Jordan’s entrance is significant. But the way this season has gone, a global sports icon joining NASCAR? That’s called Tuesday.
With 100 days left in the year, there’s plenty more change ahead.
As JTG Daugherty Racing co-owner Brad Daugherty said: “I think it’s a pretty dynamic trio with Michael, Denny and Bubba. They’re going to be like rock stars.”
The 26-year-old Wallace is in his third full Cup season. All 105 of his starts in NASCAR’s premier series have been with Richard Petty Motorsports.
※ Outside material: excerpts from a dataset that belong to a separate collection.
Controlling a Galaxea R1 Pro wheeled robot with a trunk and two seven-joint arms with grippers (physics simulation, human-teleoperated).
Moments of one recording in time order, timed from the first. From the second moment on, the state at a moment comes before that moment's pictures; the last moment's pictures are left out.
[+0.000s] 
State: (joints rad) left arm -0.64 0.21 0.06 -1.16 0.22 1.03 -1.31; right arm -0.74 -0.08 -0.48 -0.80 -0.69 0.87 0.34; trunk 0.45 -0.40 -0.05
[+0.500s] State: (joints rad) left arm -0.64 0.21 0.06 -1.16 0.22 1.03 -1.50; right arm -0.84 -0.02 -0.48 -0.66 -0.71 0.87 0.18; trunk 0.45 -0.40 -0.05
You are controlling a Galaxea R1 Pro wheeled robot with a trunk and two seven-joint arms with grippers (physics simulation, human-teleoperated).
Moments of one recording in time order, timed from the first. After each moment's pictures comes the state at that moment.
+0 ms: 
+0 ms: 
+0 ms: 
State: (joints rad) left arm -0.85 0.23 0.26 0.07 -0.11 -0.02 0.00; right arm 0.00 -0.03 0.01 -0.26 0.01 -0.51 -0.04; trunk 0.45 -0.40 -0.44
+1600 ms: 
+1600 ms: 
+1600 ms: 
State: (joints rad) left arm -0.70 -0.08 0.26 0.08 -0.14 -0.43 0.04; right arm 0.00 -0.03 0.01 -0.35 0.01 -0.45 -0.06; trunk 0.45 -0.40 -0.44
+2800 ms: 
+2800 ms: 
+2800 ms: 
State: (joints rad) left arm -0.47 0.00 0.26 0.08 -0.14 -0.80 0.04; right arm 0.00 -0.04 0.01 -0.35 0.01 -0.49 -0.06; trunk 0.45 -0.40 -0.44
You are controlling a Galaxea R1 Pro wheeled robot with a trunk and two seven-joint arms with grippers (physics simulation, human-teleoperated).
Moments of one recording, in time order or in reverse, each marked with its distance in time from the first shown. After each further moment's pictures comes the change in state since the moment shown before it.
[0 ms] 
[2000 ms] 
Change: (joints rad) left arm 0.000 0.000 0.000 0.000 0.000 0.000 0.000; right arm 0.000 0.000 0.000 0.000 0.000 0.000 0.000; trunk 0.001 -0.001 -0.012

“Bubba has shown tremendous improvement since joining the Cup Series and we believe he’s ready to take his career to a higher level,” Hamlin said in a statement. “He deserves the opportunity to compete for race wins and our team will make sure he has the resources to do just that. Off the track, Bubba has been a loud voice for change in our sport and our country. MJ and I support him fully in those efforts and stand beside him.”
A team name, car number, manufacturer and sponsors will be announced at a later time.
Chastain has been a development driver for the team since 2018. He drove three Xfinity races for Ganassi in 2018, winning once. Chastain was to drive a full Xfinity season in 2019 for the team until D.C. Solar’s sponsorship ended after its offices were raided by the FBI. The company later declared bankruptcy.
Chastain is competing for the Xfinity championship this season for Kaulig Racing. He is winless this season but has five runner-up finishes, including this past weekend at Bristol.